- Born: 7 July 1904 Plikhiv, Austria-Hungary (now Ukraine)
- Died: 27 September 1992 (aged 88) Staten Island, New York, U.S.
- Education: Oleksa Novakivskyi Art School, Académie Julian
- Occupation: Painter

= Mykhailo Moroz =

Ukrainian painter (1904–1992)

Mykhailo Moroz (Михайло Ілліч Мороз; 7 July 1904 – 27 September 1992) was a Ukrainian painter.

In 1931 he became a member of the Association of Independent Ukrainian Artists, and in 1949 he joined the Ukrainian Artist's Association in USA. In 1980 he became an academician of the Accademia di San Luca in Rome.

==Biography==
Mykhailo Moroz was born on 7 July 1904 in Plikhiv, now Ternopil Oblast, Ukraine.

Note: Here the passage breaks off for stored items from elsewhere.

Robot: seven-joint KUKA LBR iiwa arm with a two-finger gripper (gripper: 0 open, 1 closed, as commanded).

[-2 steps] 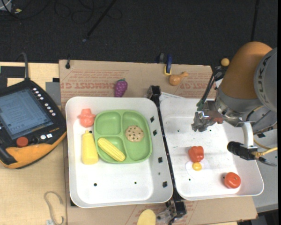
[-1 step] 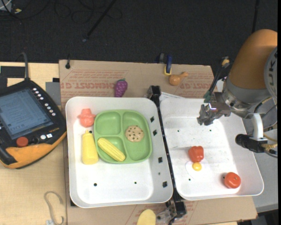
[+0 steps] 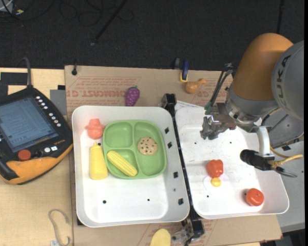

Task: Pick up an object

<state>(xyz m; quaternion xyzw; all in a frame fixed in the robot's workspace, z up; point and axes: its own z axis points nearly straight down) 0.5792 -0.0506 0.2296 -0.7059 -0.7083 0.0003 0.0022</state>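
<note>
Gripper [image 3: 211, 128] is seen over right bin [image 3: 277, 209]; jaw state cannot be told. Red pepper [image 3: 214, 167] and tomato [image 3: 254, 197] lie below jaws. Green tray [image 3: 113, 135] with cookie [image 3: 147, 146] and corn [image 3: 121, 163] sits leftward, in left bin [image 3: 123, 209].

Green plate [image 3: 161, 160], yellow corn [image 3: 122, 163], red pepper [image 3: 214, 167], white bins [image 3: 123, 209].

tablet [image 3: 20, 122]: far to the left of the gripper [image 3: 211, 129]
purple grapes [image 3: 132, 95]: up and left of it, on cardboard [image 3: 108, 81]
orange toy [image 3: 194, 85]: near, above it
yellow toy [image 3: 160, 237]: far below it
</note>
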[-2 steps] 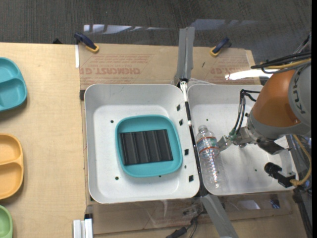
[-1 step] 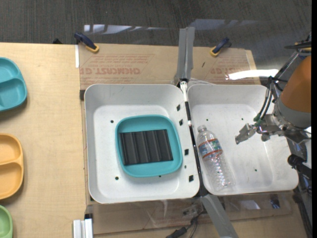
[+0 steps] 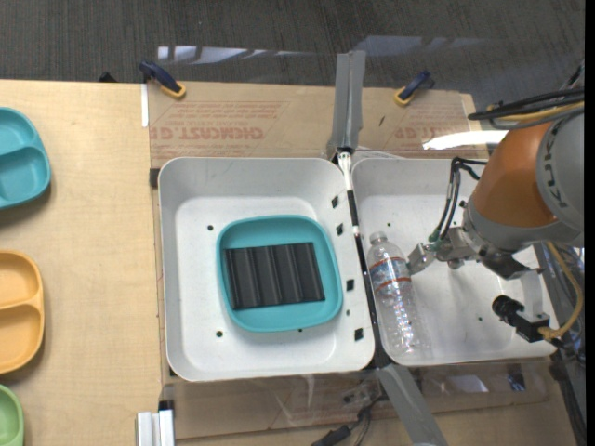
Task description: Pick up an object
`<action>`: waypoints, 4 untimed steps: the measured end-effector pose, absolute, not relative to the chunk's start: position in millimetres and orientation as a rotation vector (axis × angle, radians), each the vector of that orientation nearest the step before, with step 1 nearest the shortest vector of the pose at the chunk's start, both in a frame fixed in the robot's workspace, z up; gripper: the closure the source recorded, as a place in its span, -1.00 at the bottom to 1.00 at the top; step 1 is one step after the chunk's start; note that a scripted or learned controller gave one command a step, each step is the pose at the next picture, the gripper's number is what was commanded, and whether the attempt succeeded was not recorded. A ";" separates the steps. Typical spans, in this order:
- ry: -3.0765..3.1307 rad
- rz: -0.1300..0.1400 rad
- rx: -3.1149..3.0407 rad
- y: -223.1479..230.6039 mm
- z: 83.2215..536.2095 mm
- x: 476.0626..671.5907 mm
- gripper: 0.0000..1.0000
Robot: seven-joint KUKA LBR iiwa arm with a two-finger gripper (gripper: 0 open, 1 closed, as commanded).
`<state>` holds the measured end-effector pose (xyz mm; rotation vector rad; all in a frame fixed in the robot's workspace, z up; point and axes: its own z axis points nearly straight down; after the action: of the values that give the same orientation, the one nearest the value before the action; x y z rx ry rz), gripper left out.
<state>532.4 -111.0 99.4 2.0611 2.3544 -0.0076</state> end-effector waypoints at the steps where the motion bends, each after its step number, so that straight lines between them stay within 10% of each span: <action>1: 1.975 -0.004 2.442 -45.0 191.0 511.2 -1.00; 2: 1.968 -0.008 2.451 -100.3 181.4 560.2 -1.00; 3: 2.031 -0.005 2.400 -106.3 91.0 555.4 -1.00; 4: 2.056 -0.004 2.378 -119.7 91.0 510.0 -1.00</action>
<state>510.0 -119.7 91.0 2.3783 2.0560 -0.0043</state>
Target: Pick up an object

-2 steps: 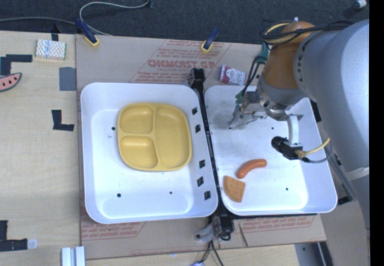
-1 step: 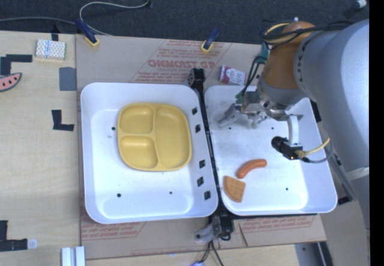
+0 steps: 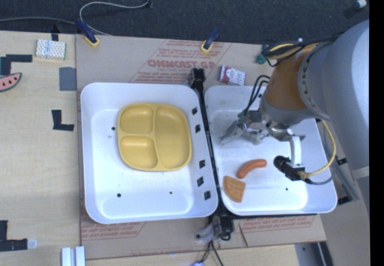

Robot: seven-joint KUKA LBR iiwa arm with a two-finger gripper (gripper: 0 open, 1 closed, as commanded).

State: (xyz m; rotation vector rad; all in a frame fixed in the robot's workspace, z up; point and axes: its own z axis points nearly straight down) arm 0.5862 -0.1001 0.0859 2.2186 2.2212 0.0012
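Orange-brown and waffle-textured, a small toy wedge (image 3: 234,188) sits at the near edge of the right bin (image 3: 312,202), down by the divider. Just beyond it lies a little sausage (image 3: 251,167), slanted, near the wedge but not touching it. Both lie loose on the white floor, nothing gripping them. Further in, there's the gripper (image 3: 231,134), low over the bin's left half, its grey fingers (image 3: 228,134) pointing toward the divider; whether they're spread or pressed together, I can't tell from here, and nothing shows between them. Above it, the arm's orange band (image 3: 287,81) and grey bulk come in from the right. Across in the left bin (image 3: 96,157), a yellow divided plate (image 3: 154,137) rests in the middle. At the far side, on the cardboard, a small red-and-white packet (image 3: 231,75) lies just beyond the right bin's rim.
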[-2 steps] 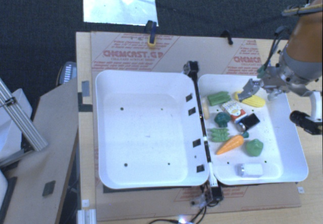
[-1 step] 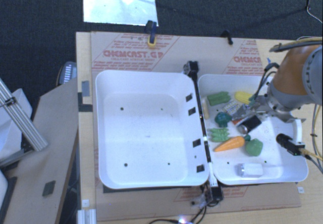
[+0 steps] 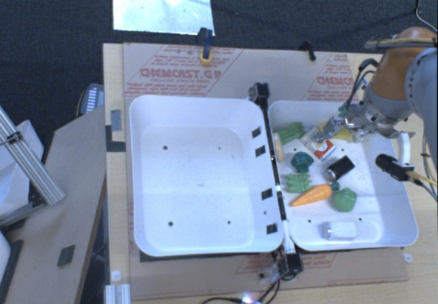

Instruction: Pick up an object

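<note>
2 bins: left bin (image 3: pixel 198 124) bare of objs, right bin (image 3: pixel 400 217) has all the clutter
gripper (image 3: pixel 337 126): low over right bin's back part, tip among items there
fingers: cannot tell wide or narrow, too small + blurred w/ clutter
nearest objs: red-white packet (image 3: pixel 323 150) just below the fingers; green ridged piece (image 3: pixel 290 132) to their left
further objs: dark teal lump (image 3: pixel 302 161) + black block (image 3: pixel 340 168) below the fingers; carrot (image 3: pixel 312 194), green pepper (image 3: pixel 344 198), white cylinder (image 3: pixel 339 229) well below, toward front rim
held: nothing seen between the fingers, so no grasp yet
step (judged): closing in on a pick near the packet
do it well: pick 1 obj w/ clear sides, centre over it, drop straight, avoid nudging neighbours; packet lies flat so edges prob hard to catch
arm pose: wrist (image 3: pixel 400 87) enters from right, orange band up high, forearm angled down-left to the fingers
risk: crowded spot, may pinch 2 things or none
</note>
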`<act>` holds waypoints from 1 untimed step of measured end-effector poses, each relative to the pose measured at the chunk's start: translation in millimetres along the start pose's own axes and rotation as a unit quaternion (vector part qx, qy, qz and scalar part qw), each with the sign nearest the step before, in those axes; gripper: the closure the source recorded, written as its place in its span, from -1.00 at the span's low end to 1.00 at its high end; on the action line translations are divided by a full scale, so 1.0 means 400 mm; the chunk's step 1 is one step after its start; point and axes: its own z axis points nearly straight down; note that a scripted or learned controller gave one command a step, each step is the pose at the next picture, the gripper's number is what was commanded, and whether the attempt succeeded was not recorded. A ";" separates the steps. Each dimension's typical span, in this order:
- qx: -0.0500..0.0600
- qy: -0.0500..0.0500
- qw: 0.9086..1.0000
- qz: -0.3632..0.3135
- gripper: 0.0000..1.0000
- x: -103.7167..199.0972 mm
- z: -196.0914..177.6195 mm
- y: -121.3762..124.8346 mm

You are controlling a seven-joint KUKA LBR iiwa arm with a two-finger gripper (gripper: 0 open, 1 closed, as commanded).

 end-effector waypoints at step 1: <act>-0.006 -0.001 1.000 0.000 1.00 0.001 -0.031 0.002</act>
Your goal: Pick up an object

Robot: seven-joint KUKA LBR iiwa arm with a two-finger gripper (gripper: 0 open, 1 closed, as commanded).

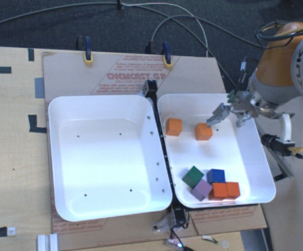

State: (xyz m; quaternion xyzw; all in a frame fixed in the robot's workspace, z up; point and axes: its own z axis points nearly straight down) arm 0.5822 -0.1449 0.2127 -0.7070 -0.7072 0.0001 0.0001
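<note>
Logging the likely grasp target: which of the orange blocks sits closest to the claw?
The orange block just below-left of the claw. Another orange block lies farther left by the divider; the remaining orange ones sit at the bin's near edge.

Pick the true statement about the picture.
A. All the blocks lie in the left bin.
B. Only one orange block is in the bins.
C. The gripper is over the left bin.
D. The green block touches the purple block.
D: in the right bin, the green block sits against the purple block in the near cluster.
</note>
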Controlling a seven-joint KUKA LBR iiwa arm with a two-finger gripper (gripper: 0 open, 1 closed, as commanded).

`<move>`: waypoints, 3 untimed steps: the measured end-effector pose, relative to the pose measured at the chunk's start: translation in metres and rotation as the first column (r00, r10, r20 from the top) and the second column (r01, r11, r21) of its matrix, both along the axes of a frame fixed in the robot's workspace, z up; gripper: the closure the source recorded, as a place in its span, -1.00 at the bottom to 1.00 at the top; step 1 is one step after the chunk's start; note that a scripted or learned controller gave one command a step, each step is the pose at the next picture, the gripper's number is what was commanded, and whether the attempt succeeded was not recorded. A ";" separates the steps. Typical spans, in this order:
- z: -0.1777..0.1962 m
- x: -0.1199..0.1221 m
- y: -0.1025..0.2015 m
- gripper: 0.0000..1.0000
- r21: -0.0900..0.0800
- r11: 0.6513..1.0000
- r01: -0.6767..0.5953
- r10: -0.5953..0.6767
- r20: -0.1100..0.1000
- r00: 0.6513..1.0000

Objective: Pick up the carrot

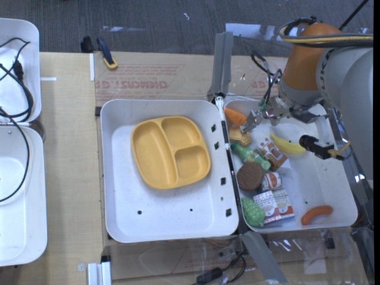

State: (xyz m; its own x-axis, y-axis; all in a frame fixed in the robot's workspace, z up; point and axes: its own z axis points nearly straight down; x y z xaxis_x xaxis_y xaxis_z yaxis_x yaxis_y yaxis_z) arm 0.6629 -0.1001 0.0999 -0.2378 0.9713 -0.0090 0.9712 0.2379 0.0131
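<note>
The carrot (235,116) is a small orange piece lying in the far left corner of the right bin (332,189), close to the wall between the two bins. My gripper (254,119) hangs low over that corner, just right of the carrot and very near it. The grey arm with its orange band (309,58) comes down from the upper right. Nothing is visibly lifted off the bin floor.
The right bin also holds a yellow corn piece (240,136), a banana (287,145), a green bottle (249,154), a brown round cookie (250,175), a small can (272,181), a carton (274,205) and a sausage (316,214). In the left bin (119,212) rests a yellow divided plate (171,151).
</note>
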 end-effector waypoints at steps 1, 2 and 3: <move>0.000 0.000 0.000 -1.00 -0.001 0.999 -0.046 0.046 0.000 0.999; 0.000 0.000 -0.001 -1.00 0.000 0.998 -0.063 0.063 0.001 0.998; 0.000 0.000 -0.001 -1.00 0.000 0.998 -0.063 0.063 0.001 0.998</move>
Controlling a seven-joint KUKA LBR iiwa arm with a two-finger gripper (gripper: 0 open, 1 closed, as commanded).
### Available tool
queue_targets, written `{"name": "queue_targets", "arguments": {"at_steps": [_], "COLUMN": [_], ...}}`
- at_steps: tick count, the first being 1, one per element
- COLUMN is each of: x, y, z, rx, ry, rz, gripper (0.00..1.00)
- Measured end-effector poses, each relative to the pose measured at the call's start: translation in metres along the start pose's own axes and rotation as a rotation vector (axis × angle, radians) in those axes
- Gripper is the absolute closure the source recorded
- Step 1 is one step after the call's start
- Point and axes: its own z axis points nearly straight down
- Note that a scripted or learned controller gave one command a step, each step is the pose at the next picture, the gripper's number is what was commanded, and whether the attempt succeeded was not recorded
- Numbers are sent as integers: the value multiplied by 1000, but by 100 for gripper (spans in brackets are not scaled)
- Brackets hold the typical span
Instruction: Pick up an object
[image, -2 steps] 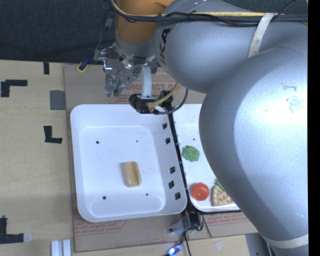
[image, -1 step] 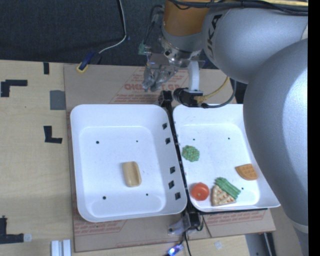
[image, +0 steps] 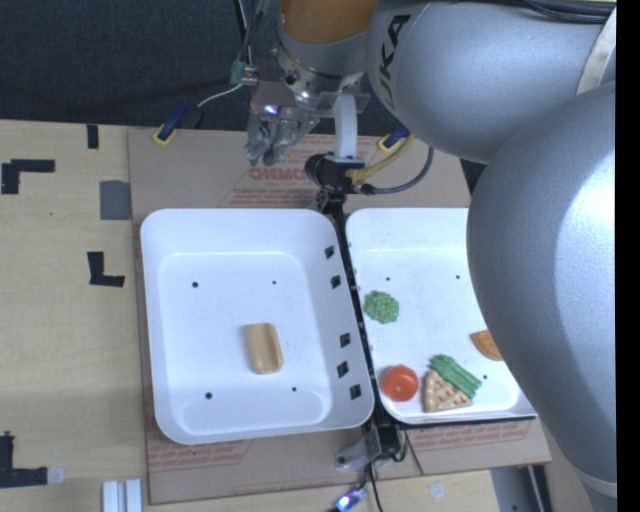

During 1917–1921, he participated in the liberation struggle for the Ukrainian state. In 1927 he graduated from the Oleksa Novakivskyi Art School. In 1928, thanks to a scholarship from Metropolitan Andrei Sheptytskyi, he began his studies at the Académie Julian, graduating in 1930. Moroz's fresco "Hutsulka" was left at the Académie Julian for its high skill.

In Paris, he was a member of the society of young Ukrainian artists (Oleksii Hryshchenko, Mykola Hlushchenko, Vasyl Khmeliuk, Sviatoslav Hordynskyi, Vasyl Perebyinis), and also had creative contacts with famous French masters, made friends with Henri Matisse, and studied in the studio of Antoine Bourdelle. Matisse called Moroz a poet of water and even bought one of his Normandy views, fascinated by the dynamic force of the wave crashing on the rocky shore. At that time, Moroz and Hordynskyi traveled all over France.

In 1932 he became an assistant to Oleksa Novakivskyi, and in 1939 he began working as a professor of art at the Theological Academy in Lviv.

In 1945, he moved to Germany, where he sang in the emigrant choir "Surma". In 1949, he emigrated to the United States. In 1967, 1972–1975, he was in Rome, where he painted 6 portraits for Patriarch Josyf Slipyj, completed a stained-glass window project for the Santi Sergio e Bacco, as well as three projects for the mosaic decoration of the pediment of Santa Sofia a Via Boccea. He also painted 45 landscapes of Rome and its surroundings.

Art historian Dariia Darevych notes that Mykhailo Moroz in his late painting moved in the direction of abstract expressionism, which dominated America at the time, thus fitting Ukrainian art into the global context.

He died on 27 September 1992 in the borough of Staten Island, New York. He is buried in Bound Brook, New Jersey, the U.S.

==Creativity==
In 1925, he began participating in exhibitions. His personal exhibitions took place in Lviv (1925, 1934, 1942–1943), Kyiv (1941), Munich (1946), Regensburg (1947–1948; both in Germany), Miami (Florida, USA, 1954), New York (1959–1963, 1981, 1990), Paris (1961–1962), Toronto (1964), Philadelphia (Pennsylvania, USA, 1991) and Ternopil (1997).

In 1952, 14 paintings stored in the National Museum of Lviv were destroyed. Some of the works were transferred by Moroz's widow to the Ukrainian Museum in New York.

The works of Moroz include portraits, expressionist landscapes, and still lifes, among others: "Kosmatskyi vodospad" (1926), "Kosmatska richka Pistynka" (1927), "Hutsulskyi peizazh" (1930s.), "Avtoportret" (1932), "Andrei Sheptytskyi pid chas Sluzhby Bozhoi" (1937), "Materynstvo (Druzhyna z synom)" (1944), "Poluden nad Dunaiem" (1949), "Morskyi prybii. Buria" (1961), "Ukrainska tserkva v Hanteri" (1963), "Hirska symfoniia" (1964), "Druzhyna" (1965), "Arka Tytao", "Kolizei", "Vyd na Monte-Kavo" (all – 1967–1975), "Osinnia symfoniia" (1968), "Morskyi prybii" (1969), "Sobor sv. Sofii u Rymi", "Hutsulka" (both from the 1970s.), "Koliadky" (1970), "Mytropolyt Andrei Sheptytskyi. Molytva" (1972), "Rozhi na synomu tli" (1973), cycle "Tserkva sv. Sofii" (1973–1974), "Kardynal Yosyf Slipyi", "Polovi kvity", "U kvitakh. Monastyr studytiv u Kastel Gandolfo", "Ozero Albano. Kastel Gandolfo" (all – 1974), "Mist i zamok sv. Anhela u Rymi" (1975).